La confiance n'est pas à sens unique

Contrairement aux sociétés ouvertes, qui sont tenues de publier trimestriellement des informations détaillées et stratégiques et d'en discuter avec des analystes financiers, les sociétés fermées ont tendance à être, disons, très fermées. « En général, elles n'ont pas l'habitude de communiquer des informations détaillées ou la stratégie de l'entreprise à des personnes de l'extérieur et parfois, selon l'importance du prêt, cela comprend leurs banquiers, explique M. De Luca. Compte tenu de la situation actuelle, il est essentiel d'être franc et de communiquer autant que possible avec votre banquier. »

Faites vos devoirs

  • En général, les sociétés fermées ont tendance à établir des prévisions beaucoup moins détaillées que celles des sociétés ouvertes. Or, avec le resserrement du crédit et le ralentissement économique, il est fortement recommandé d'établir des prévisions élaborées, car elles serviront non seulement à votre propre planification stratégique mais également à informer votre banquier et ainsi à gagner ou accroître sa confiance à l'égard de votre entreprise. « Dressez un éventail de scénarios qui reflètent l'incidence du ralentissement sur les finances, l'exploitation et le personnel de votre entreprise », indique M. De Luca.
  • N'hésitez pas à demander l'aide de vos conseillers financiers. « Nous avons connu une forte croissance économique depuis 10 ans et cette période de croissance a été plus longue encore dans certains secteurs d'activité. Les entreprises canadiennes et leurs dirigeants doivent surmonter d'importantes difficultés et, pour plusieurs, il s'agira d'une première expérience de gestion en période de ralentissement économique. Ils ne pourront compter sur l'expérience des anciens qui ne sont plus là. », explique M. De Luca. Il est crucial que les informations que vous fournissez à la banque soient exactes et fiables : cela protège votre crédibilité et renforce la confiance de la banque à votre égard. « À ce niveau, vous devez vous assurer que ces informations sont préparées par des conseillers financiers ayant de solides compétences. Ces personnes doivent non seulement comprendre votre entreprise mais également votre stratégie à long terme. En période d'incertitude, l'équipe de direction doit absolument conserver la confiance qui lui est investie et sa crédibilité, tout comme sa capacité d'agir de manière décisive. Il est essentiel que toutes les décisions soient prises rapidement et qu'elles reposent sur des informations financières sûres. »
  • Établissez des prévisions détaillées sur 6, 12 et même 24 mois en examinant divers scénarios pessimistes et en préparant des stratégies en conséquence. Prenez en considération la situation de l'économie en général, de votre secteur, de vos clients et de vos fournisseurs. Sachez précisément quels facteurs pourraient vous empêcher de rembourser votre emprunt et mettez un plan préventif en place. « La banque veut que vous restiez en affaires. Vous devez donc établir un plan détaillé pour lui montrer que même si vous éprouvez des difficultés temporaires, vous avez une stratégie qui assurera votre survie — et protégera son prêt. »

Communiquez votre nouvelle orientation

Les banques s'attendent à ce que les dirigeants passent d'un mode de gestion axé sur la croissance des ventes à un mode axé sur la préservation du capital. « Nous voyons de nombreux exemples de sociétés qui n'ont pas tenu compte de la chute des ventes dans la gestion de la production et des achats.
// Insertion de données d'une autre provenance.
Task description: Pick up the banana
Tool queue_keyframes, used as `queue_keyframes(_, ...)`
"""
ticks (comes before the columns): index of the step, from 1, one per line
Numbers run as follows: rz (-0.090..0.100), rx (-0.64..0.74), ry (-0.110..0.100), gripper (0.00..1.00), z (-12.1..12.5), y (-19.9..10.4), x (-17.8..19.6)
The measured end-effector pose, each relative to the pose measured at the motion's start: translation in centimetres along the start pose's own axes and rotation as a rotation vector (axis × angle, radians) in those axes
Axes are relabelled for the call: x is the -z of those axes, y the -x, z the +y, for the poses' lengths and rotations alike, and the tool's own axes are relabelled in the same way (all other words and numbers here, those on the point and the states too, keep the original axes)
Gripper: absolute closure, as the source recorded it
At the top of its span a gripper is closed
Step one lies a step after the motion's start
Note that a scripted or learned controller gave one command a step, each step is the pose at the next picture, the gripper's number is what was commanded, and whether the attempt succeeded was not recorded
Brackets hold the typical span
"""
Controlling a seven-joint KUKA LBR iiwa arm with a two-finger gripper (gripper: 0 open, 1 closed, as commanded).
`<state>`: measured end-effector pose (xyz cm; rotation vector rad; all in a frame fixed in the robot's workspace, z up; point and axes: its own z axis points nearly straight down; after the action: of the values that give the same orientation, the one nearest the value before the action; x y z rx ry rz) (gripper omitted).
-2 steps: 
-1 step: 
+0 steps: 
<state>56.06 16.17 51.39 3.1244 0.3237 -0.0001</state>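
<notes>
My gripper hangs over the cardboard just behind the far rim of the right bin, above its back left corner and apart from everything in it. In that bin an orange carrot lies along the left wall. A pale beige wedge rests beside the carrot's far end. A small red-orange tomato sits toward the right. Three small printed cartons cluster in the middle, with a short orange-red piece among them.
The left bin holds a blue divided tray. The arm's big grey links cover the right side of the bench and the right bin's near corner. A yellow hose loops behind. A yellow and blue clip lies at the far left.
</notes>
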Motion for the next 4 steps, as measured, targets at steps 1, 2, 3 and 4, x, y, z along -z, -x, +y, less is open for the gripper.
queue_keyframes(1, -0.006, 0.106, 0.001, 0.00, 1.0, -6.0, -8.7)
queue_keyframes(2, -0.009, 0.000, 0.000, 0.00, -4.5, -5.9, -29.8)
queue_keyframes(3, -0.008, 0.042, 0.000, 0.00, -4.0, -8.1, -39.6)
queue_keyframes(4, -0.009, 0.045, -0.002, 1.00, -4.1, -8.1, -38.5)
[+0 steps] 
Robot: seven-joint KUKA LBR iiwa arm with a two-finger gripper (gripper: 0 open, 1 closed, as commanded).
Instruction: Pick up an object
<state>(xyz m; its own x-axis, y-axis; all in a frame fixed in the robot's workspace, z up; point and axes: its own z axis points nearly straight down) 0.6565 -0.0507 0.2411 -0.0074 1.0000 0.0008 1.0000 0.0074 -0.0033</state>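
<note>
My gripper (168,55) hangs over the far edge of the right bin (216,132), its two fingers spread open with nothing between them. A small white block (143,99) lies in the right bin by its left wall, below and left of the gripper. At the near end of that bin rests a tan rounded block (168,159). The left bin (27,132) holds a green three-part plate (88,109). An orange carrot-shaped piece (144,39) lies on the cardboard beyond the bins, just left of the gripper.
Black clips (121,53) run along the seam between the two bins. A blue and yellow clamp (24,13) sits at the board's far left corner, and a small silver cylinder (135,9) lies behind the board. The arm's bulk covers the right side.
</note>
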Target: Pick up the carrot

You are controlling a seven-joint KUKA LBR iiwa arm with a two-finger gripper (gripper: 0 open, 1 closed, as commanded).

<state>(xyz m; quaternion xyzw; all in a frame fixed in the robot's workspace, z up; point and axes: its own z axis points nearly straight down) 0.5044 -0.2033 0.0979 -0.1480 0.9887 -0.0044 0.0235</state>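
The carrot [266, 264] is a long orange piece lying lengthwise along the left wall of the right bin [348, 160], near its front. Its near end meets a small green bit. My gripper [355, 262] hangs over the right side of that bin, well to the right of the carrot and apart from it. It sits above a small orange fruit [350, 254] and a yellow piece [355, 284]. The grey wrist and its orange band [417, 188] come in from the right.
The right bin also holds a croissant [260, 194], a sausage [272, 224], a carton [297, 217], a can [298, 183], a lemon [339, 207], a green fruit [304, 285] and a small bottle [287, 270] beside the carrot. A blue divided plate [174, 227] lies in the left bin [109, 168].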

Il en résulte une forte augmentation des fonds de roulement et le non-respect des engagements », explique M. De Luca.

Enfin, prenez les choses en main

« Si vous éprouvez des difficultés financières, vous voulez être en mesure de gérer votre entreprise et votre relation avec la banque. Vous ne voulez pas que la banque gère vos affaires. Alors soumettez-lui le problème et la solution le plus rapidement possible. Le temps, en quantité suffisante, est l'un des facteurs les plus importants à la résolution de problèmes, surtout lorsqu'il s'agit d'un problème financier », conclut M. De Luca.